Longevity and Ageing: The Sleeping Giants of Public Policy

May 6, 2007

Ageing

The Sleeping Giants of Public Policy.

Increasing longevity will be the biggest social change in Australia over the next 30 years. It will change the way all Australians live, work and play, not just older Australians. Government has a critical role to play in ensuring these changes develop in ways which sustain prosperity, ensure fairness and offer dignity both for older Australians and their descendants. Yet we have only recently begun to consider the implications of this change. In the realms of public policy challenges, longevity is a sleeping giant.

The public policy task is to turn ageing from a threat into an opportunity, to enable citizens and institutions to create social and economic benefits from ageing rather than simply manage social and economic costs. This involves fundamental shifts in our most established social structures. We must rethink the notion of retirement, reshaping it from a binary condition into one of blended stages. We must build new service sectors which sustain the participation of older Australians in education, leisure and community while providing new jobs and skills for younger Australians. We must develop alternative models of care which rely less on large institutional facilities and more on decentralized in-home care supported by new workforces, design and technology.

Per Capita’s longevity project examines the societal challenges of longevity and develops new policy approaches for positive and healthy ageing. The aim of the project is to empower older Australians as they are living into their 80s and 90s by increasing their participation in society, their mobility and quality of life.

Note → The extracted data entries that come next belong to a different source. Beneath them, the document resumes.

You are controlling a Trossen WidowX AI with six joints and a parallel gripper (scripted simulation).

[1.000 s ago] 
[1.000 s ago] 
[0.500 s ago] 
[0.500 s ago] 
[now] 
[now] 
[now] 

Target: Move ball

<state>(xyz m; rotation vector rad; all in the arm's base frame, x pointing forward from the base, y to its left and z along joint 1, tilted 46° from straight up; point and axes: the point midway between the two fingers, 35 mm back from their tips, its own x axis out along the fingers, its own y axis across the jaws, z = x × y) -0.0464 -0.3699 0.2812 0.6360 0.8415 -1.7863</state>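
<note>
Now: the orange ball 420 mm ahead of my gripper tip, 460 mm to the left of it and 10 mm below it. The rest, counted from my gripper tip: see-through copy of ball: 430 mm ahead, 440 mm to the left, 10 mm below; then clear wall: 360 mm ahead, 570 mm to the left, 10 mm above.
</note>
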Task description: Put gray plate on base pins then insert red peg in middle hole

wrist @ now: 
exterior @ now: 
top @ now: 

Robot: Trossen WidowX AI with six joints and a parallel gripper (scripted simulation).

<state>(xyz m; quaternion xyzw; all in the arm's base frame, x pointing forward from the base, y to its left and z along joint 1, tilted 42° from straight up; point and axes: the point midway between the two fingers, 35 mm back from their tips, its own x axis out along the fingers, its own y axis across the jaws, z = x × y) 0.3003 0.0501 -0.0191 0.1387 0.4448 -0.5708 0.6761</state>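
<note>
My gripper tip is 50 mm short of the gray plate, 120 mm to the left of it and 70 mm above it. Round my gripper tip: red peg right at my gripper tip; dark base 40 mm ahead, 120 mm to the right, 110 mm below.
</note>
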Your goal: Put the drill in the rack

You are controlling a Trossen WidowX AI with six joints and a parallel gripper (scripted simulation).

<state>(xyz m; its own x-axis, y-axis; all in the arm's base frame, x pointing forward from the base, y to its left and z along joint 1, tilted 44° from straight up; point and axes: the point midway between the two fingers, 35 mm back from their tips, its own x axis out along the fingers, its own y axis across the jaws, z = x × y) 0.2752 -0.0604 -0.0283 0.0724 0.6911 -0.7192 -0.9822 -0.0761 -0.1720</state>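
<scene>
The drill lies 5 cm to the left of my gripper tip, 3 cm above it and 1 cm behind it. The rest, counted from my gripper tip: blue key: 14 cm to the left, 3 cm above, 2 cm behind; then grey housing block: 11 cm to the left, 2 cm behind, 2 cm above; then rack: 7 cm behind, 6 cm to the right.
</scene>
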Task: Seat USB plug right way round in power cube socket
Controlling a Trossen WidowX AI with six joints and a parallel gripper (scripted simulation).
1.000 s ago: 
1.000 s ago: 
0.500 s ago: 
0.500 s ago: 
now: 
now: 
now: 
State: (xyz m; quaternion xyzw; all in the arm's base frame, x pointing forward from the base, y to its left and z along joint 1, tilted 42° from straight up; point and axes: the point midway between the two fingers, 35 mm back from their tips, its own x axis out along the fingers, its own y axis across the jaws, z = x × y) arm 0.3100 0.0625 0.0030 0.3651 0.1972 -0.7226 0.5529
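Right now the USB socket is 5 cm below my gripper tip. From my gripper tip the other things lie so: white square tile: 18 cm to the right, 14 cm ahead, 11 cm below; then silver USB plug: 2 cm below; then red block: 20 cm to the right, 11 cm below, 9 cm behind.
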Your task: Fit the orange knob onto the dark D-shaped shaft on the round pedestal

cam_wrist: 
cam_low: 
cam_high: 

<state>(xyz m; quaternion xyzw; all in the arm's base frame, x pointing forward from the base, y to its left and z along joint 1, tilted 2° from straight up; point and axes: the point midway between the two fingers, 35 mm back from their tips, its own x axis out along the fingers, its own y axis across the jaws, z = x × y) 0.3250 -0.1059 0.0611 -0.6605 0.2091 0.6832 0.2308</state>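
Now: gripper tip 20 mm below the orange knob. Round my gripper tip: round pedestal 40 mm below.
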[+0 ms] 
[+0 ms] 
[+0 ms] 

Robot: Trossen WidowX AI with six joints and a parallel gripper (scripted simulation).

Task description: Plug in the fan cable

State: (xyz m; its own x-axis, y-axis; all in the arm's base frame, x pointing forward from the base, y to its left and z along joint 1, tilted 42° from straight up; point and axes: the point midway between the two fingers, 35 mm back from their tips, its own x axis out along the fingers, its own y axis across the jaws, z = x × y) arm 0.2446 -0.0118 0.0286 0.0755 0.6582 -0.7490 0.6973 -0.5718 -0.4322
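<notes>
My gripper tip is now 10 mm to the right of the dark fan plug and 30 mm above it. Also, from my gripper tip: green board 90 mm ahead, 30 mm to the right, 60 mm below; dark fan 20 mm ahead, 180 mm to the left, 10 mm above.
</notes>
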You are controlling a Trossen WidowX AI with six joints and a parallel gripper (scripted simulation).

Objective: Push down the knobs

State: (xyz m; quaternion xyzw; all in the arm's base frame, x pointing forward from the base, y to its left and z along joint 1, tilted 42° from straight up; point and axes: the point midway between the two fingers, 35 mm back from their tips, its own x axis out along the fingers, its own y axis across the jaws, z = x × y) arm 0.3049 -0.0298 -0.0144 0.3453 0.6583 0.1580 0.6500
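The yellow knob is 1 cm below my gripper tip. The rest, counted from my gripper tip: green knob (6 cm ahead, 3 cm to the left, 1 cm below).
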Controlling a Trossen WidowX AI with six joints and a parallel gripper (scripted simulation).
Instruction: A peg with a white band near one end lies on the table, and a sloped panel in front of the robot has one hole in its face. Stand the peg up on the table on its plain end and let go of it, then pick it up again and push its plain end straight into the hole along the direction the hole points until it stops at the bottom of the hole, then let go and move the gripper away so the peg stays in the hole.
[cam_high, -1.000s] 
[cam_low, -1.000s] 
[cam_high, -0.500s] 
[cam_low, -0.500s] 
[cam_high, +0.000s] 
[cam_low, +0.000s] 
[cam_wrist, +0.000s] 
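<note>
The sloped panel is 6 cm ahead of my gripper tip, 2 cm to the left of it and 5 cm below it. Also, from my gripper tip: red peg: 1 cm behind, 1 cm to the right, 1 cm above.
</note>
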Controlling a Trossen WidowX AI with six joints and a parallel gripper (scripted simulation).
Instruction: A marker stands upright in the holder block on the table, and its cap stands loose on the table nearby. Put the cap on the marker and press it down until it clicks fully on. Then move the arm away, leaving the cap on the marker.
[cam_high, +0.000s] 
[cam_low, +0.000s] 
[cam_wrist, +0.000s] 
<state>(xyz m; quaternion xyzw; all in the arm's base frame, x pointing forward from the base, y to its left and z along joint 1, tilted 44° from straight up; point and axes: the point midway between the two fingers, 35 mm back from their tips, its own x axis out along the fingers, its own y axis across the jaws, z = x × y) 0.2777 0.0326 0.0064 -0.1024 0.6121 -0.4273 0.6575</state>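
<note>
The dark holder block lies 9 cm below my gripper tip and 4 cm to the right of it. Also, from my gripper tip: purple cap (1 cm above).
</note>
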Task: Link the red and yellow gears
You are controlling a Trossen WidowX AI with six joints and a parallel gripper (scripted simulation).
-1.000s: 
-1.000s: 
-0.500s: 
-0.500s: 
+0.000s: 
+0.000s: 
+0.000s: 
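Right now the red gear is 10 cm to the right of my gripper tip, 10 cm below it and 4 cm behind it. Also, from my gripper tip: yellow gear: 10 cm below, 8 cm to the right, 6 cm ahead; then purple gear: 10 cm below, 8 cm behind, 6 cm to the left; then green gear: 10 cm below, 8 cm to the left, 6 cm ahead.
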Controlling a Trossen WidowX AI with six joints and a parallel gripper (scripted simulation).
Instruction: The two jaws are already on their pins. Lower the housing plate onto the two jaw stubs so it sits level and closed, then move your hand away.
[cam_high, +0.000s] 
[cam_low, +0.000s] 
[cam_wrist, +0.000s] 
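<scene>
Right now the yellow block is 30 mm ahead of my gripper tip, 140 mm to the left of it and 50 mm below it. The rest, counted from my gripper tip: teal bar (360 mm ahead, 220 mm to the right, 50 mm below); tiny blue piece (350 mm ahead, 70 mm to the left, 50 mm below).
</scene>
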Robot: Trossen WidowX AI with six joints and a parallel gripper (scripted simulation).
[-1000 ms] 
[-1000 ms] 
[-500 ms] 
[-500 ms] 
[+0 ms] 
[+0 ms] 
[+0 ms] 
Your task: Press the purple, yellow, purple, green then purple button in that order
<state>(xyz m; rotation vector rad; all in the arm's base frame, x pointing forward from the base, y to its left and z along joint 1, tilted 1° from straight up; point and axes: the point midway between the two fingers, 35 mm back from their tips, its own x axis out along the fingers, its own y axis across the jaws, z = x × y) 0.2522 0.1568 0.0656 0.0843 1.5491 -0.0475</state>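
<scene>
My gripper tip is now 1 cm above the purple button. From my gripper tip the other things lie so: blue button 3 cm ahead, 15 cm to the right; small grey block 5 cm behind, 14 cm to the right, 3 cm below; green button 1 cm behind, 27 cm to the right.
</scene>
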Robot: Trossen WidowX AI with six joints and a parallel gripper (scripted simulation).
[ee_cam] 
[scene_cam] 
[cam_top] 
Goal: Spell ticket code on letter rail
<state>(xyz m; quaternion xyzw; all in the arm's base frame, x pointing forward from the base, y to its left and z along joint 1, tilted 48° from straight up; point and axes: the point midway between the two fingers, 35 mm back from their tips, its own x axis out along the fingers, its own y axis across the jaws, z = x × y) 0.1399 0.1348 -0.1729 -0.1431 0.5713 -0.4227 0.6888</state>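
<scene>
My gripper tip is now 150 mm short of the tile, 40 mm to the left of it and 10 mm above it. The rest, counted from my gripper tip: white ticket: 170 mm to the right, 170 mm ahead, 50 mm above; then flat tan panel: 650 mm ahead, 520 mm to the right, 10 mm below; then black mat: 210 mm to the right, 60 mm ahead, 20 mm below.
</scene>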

We will explore three distinct areas of the longevity challenge:

1. Healthcare and Quality of Life
2. Financial Security
3. Social Participation

The overarching question across these distinct research areas is: how do we maintain a high quality of life for a society which is living longer? This project takes a whole-of-society approach to the issue of longevity. The mental, physical, mental, economic and social wellbeing of older Australians empowers them to be real participants our society, not just passive members of it. This is important in a civil society where all people should have the opportunity to contribute regardless of their age.